This exercise asks for every line of the material that contains the word "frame".

::: RECORDS SUPPLIED

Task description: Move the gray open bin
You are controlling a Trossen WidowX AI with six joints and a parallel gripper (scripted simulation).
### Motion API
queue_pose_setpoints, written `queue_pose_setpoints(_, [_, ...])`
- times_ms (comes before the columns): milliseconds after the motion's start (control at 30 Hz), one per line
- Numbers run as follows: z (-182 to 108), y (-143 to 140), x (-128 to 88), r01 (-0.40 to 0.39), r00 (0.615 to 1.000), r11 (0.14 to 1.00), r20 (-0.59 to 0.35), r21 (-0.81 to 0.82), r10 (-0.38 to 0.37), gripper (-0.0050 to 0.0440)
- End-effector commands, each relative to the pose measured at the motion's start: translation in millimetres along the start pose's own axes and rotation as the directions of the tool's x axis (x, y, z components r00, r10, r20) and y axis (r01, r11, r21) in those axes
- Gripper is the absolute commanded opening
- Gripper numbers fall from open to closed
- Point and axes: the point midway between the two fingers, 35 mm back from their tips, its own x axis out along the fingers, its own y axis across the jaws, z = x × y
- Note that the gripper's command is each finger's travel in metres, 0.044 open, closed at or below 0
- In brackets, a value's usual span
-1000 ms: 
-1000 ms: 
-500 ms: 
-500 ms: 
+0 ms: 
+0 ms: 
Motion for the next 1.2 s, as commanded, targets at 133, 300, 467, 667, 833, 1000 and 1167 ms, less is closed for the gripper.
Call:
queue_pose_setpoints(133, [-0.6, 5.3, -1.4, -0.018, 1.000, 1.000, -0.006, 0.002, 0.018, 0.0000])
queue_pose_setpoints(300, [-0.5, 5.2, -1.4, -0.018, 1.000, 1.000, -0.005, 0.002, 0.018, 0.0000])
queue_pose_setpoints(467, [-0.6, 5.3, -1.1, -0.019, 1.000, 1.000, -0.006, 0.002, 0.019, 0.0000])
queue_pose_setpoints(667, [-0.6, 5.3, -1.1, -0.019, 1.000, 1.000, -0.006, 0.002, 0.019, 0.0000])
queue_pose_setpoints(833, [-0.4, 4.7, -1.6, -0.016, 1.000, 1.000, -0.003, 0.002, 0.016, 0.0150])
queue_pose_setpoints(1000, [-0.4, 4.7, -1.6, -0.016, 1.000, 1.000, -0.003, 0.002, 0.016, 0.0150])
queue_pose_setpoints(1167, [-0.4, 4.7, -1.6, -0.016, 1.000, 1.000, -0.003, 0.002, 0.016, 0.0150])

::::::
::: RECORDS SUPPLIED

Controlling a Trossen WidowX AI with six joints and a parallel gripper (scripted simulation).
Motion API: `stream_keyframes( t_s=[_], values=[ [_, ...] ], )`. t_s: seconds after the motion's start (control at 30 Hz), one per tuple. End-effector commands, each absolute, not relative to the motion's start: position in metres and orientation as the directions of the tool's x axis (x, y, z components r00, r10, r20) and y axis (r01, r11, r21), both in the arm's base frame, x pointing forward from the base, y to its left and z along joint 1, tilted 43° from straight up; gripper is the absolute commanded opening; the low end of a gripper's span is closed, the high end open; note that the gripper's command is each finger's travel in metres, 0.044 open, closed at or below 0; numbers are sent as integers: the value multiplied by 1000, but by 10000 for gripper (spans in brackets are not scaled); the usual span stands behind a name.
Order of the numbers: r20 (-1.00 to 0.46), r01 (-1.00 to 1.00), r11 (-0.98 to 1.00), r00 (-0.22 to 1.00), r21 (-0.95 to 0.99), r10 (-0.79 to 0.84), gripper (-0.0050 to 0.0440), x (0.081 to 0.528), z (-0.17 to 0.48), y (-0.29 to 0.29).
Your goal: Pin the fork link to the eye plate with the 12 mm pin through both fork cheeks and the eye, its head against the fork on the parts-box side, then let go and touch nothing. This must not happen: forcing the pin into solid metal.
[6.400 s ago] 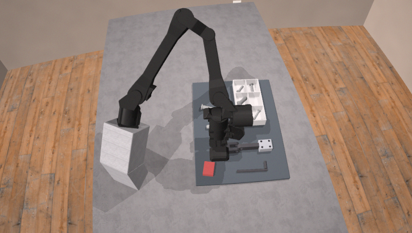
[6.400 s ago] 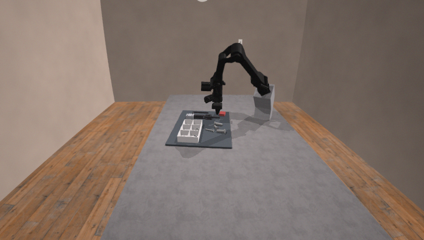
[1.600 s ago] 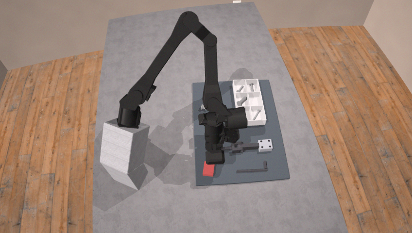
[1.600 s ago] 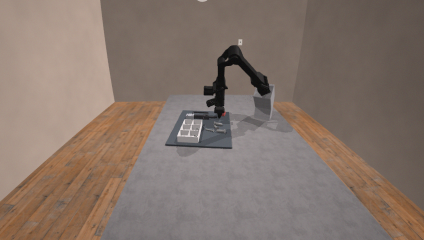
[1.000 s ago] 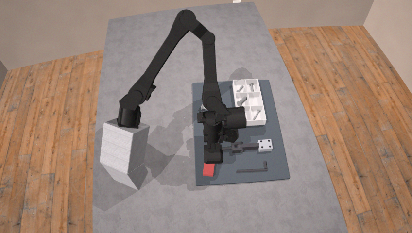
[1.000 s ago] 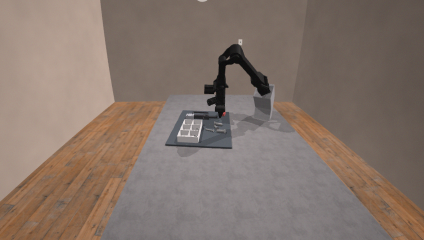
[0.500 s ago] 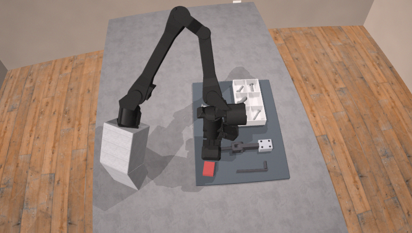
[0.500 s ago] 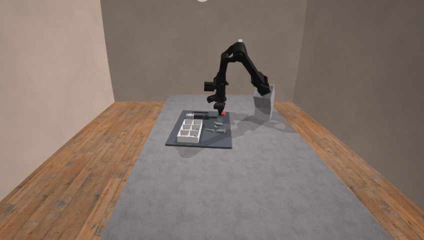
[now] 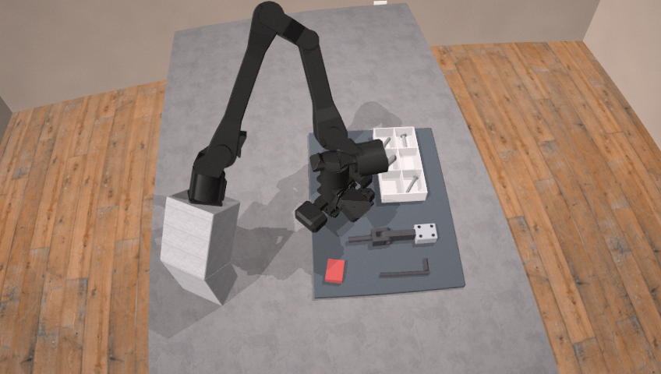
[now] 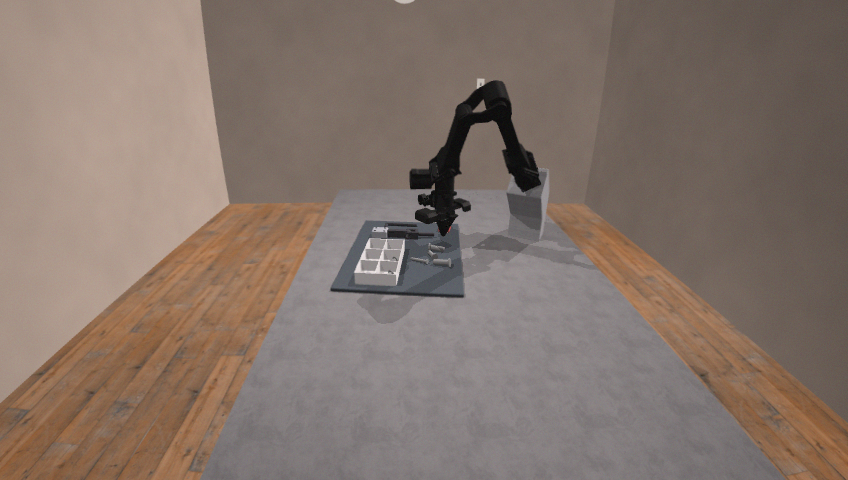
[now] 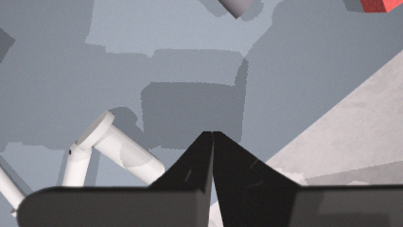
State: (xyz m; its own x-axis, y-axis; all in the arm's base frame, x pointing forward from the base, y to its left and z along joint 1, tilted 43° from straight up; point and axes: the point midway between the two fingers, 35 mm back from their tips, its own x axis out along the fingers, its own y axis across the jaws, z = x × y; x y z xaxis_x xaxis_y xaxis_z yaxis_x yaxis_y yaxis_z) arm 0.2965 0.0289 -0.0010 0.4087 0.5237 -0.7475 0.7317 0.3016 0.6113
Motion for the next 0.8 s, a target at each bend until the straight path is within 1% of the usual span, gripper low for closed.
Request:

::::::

- [TASK ANSWER]
Motion API: `stream_keyframes( t_s=[_], values=[ [_, ...] ], )`. t_s: seconds after the motion's start (control at 30 Hz), one per tuple. End-effector commands, each absolute, not relative to the motion's start: position in metres and orientation as the directions of the tool's x axis (x, y, z components r00, r10, r20) and y axis (r01, r11, r21), both in the arm's base frame, x pointing forward from the base, y to its left and z along joint 1, tilted 43° from straight up; gripper is the absolute commanded opening; the low end of a gripper's span is closed, the high end open; note that the gripper's command is each finger's travel in metres, 0.044 open, closed at or below 0; numbers are sent as integers: the value multiplied by 1000, but by 10000 for gripper (spans in brackets are not scaled); the usual span stands behind a name.
State: (xyz m; its own x-axis, y-axis; all in the arm's base frame, x pointing forward from the base, y to its left and z along joint 1, tilted 43° from straight up; point and axes: the point midway between the two fingers, 35 mm back from their tips, its own x axis out along the fingers, its own y axis across the jaws, z = x × y; x y z xaxis_x xaxis_y xaxis_z yaxis_x yaxis_y yaxis_z) arm 0.2965 0.0289 -0.0010 0.4087 0.5237 -0.7475 0.7317 0.3016 0.6113

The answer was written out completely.